It is important, even necessary, for us to feel valued. Feeling worthless is a terrible burden, it can be a crippling disability. One of the antidotes to such feelings is identifying with a group. Our value comes not from our individual worth but from the group. I’m valued because I’m a …
That identity might be defined in many ways – by place of origin, how or where I was educated, the job I do, the music I follow, my political views, my gender, my position in a family, some combination of all the above. Faced with the question “who am I” we almost certainly will answer in terms of some version of these categories.
In the history of the Israelites, “the people of God”, identifying with that group was fundamental. The stories they told were focused around how they were different, called, recognized, and indeed loved. Many of their great spiritual leaders, prophets, called them to reexamine that identity, to recommit to it, to be worthy of the relationship they had with their God.

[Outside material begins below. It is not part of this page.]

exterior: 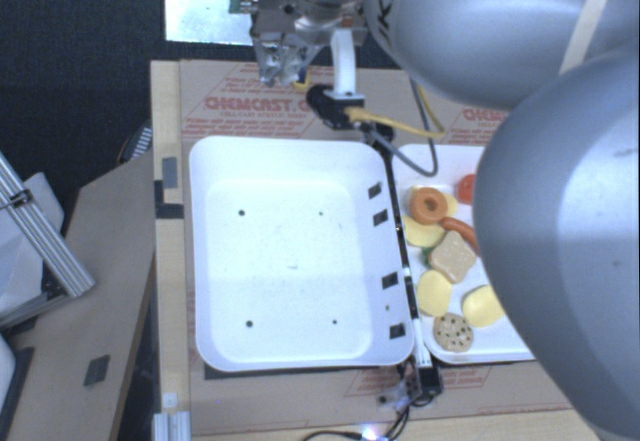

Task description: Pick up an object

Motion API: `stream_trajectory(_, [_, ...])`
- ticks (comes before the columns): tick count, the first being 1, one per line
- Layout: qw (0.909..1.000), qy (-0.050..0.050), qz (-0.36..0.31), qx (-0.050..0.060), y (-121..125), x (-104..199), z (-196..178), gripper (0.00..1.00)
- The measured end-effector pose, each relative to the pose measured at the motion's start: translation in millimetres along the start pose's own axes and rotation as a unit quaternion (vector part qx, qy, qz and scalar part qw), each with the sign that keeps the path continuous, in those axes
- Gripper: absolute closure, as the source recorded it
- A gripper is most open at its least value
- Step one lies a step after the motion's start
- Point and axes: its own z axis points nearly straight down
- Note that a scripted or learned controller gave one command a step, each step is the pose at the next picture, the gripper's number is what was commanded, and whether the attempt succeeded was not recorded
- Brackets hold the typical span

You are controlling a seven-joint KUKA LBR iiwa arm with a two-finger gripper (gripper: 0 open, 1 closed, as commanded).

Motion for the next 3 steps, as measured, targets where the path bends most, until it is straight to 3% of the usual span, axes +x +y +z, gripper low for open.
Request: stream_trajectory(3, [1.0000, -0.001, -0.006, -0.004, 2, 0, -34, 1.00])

Then came Isaiah. Yes he asked them to be aware of that relationship, but rather than emphasize their difference from others who didn’t have that relationship he spoke of how God was seeking that relationship with everyone. That relationship wasn’t a mark of distinction, a source of value, an antidote to feeling worthless, for the few – it was available to everyone (Isaiah 66:18-21).
Jesus made the point even more strongly (Luke 13:22-30). Claiming that relationship means nothing, it creates no value, you can just as well find yourself on the outside – the group that you thought gave you your identity, your value, is a distraction, a mirage. “He will say to you, ‘I do not know where you are from.'” Others who you thought were on the outside are in fact on the inside: “people will come from the east and the west and from the north and the south and will recline at table in the kingdom of God.”

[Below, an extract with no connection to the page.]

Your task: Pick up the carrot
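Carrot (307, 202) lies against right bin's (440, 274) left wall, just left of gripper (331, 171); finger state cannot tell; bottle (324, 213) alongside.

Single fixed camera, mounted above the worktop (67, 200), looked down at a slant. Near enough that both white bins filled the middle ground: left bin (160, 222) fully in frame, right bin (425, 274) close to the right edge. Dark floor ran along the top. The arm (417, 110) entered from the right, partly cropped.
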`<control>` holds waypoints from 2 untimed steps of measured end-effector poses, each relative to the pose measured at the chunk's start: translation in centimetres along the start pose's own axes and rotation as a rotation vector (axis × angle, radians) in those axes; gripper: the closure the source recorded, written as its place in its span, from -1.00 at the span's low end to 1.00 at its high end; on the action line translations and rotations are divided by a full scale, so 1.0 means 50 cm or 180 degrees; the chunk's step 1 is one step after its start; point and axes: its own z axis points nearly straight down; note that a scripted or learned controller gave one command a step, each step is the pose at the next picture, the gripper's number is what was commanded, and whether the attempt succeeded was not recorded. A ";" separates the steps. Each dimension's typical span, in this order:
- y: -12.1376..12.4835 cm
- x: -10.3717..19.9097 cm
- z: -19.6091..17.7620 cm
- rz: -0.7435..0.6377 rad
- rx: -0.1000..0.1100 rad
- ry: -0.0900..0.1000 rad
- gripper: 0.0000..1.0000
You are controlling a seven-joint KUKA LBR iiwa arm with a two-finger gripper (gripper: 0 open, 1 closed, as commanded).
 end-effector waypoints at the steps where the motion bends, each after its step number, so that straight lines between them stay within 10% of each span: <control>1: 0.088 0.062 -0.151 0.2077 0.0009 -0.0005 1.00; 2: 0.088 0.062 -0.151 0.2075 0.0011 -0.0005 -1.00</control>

The same dynamic that affected the Israelites, people of God, has also infected those that claim to be Christian, or Catholic, or loyal Catholics, or true Catholics, throughout the ages. Jesus warns us that our relationship with God doesn’t come from being members of some group, however we define it. He challenges us to “enter by the narrow way” – we have as single, unremarkable, even valueless, individuals to commit to a relationship with our father. The narrow way we enter alone, accepting that we do nothing to earn or justify or qualify for the love of God. No group membership gets us access. Entering alone requires strength, not the strength of numbers, not the strength of community identification, but the strength of humility, the strength to accept our lack of value, the very problem we started with. “Lord depart from me, I am a sinner” Peter said when he finally recognized the power of Jesus.
In that strength of accepting our weakness we are reborn with the value we have as unique, individual, children of God.